Journalists are arriving at the hotel to document this weekend’s celebrations and plans for the electric rail line through the Park—plans which are being negotiated as I write. My greatest fear is that one of these journalists will get bored and wander into camp one day, see Rutherford talking to his raven, and the story will be plastered all over the New York and Chicago press. I will be the laughing stock of the scientific community. I can hardly show my face at the hotel as it is, since there is not a person in the Park who has not seen or at least heard about the fat man and his turkey-gobbling bird.
Of course, this weather has not helped my state of mind. Even though it is early in the afternoon, the sky is as black as Rutherford’s raven so I am forced to write to you by candlelight. But the sky is not nearly as black as I feel inside.

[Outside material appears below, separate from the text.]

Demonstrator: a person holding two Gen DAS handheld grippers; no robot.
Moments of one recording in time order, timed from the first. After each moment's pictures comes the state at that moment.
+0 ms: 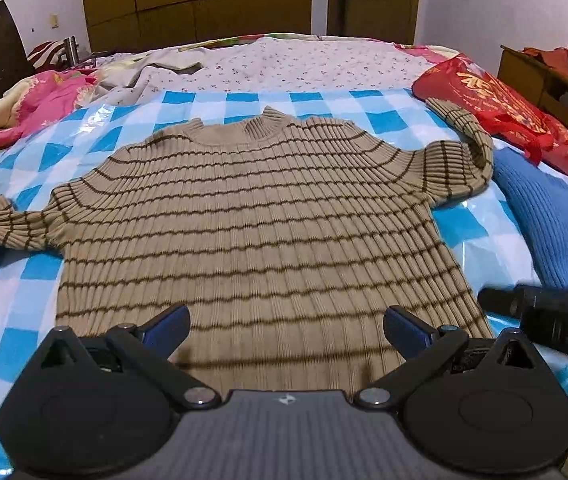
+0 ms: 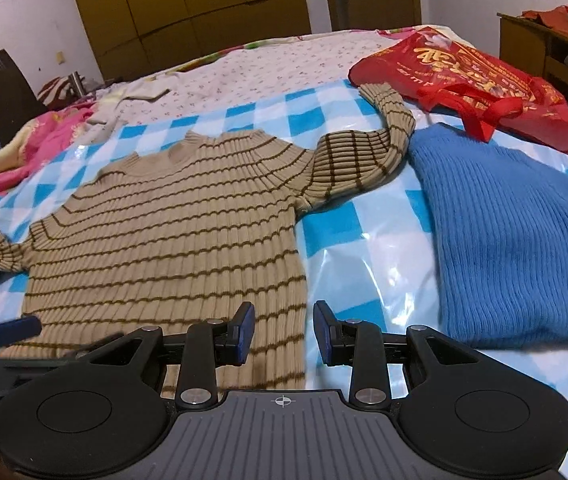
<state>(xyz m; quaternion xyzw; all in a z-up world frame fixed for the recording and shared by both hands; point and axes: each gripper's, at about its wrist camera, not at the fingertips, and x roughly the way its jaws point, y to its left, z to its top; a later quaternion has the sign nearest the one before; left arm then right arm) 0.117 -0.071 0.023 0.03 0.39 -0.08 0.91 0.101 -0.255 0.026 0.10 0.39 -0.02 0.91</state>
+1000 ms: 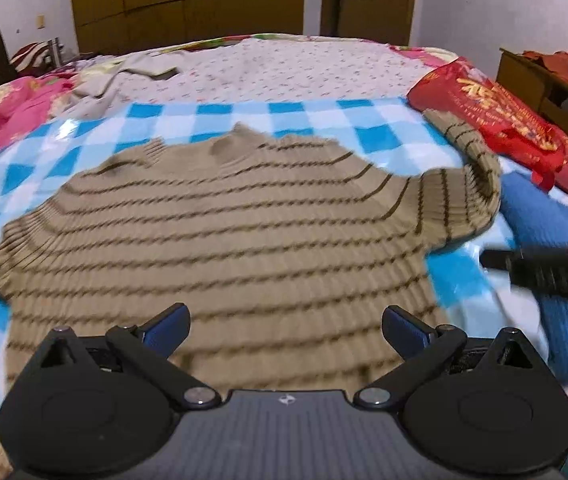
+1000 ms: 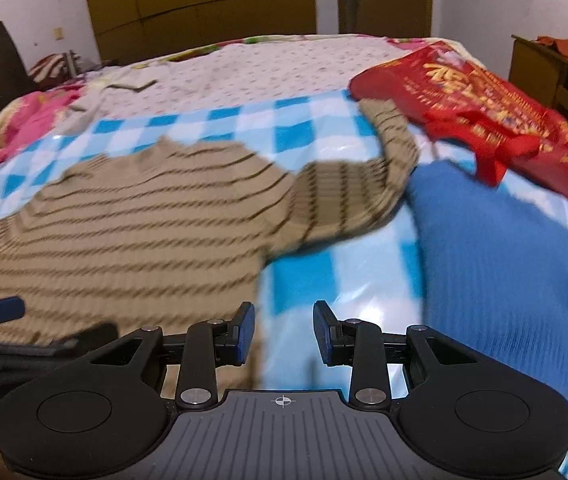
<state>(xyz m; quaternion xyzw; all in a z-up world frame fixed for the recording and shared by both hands) 0.185 -0.113 0.019 0.02 0.40 -0.10 0.91 0.169 -0.281 0.023 0.04 0.40 -0.03 0.92</state>
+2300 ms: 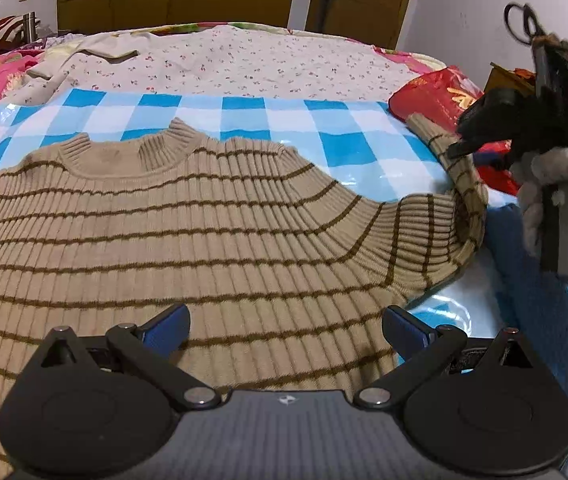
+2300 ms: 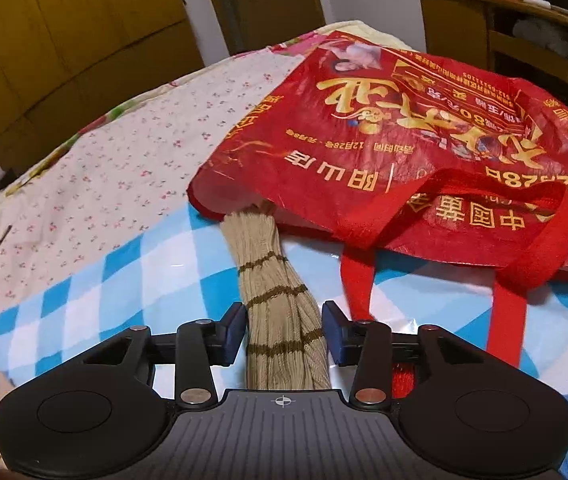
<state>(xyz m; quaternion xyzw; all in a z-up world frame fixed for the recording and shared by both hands) 0.240 -0.148 -0.005 -0.03 0.41 -0.13 0.90 0.382 -0.425 0.005 0.18 0.36 -0.15 0.90</state>
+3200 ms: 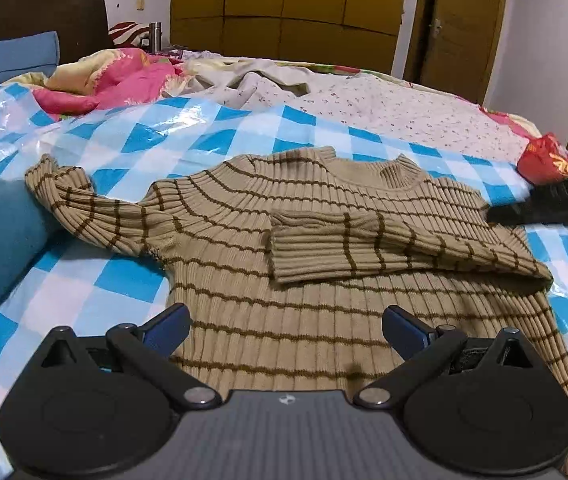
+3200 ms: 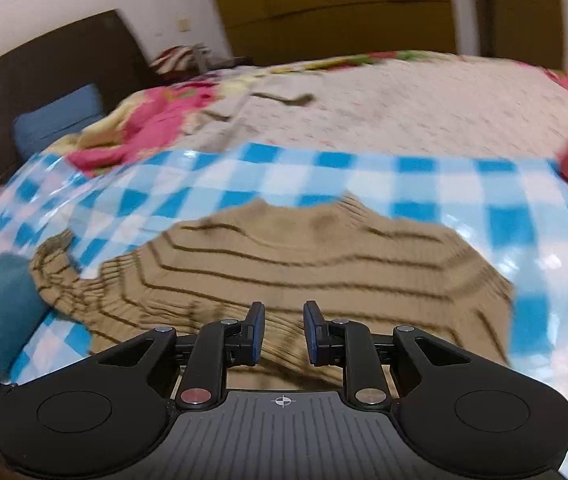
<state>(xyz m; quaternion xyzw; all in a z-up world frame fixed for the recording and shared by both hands) 0.161 0.039 0.006 -0.06 0.35 0.00 0.93 0.284 -0.195 0.044 0.05 0.39 0.16 0.91</state>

This morning a friend of Miss Bartram’s arrived, with the intention, I am certain, of taking her back home with him. He could not have arrived at a worse time. Miss Bartram is devel
oping into a reliable and helpful assistant. She is steadfast in her commitment to science and considerate almost to a fault of the limitations of our meagre expedition. I have come to rely on her contributions as well as her good judgment in so many instances that I cannot even begin to tell you how much she would be missed, should she decide to leave. Worse yet, it is now July, which is peak collecting time in the Park. I could not possibly manage all there is to do without her.
But she is young, with her whole life ahead of her, and this is, in all honesty, no place for a woman on her own. If this friend is as serious in his intentions as he appears to be, perhaps this would be the best option for her, as disastrous as it would be for me personally. So when she came to ask permission to leave camp for the afternoon, I naturally gave my consent. I suggested, in fact, that she spend the entire weekend at the hotel. We cannot make any progress in this weather anyway, so she might as well enjoy a few days of comfort and warmth, regardless of her final decision. Besides, with the Independence Day celebrations ahead of us, this is a fine weekend to spend at the hotel. Many young people and much excitement, I am told. Given my state of mind, however, I think I had best weather the weekend here.
As if things were not bleak enough, President Healey arrived at the hotel this morning, ostensibly to check on our progress and enjoy the celebrations, but instinct tells me he is more interested in checking on tentative conversations about the herbarium I have had with representatives from the railroad (how he found out about those talks I am sure I will never know). He is, no doubt, anxious to initiate conversations of his own.
If ever there were an opportunity to raise funds for the herbarium, it is now, with every principal employee of the railroad in residence at the hotel, along with half the U.S. Congress and their staff. Thanks to a special shipment of alcohol and cigars brought in for the weekend, these gentlemen are in a good humor to bargain, and bargain they will.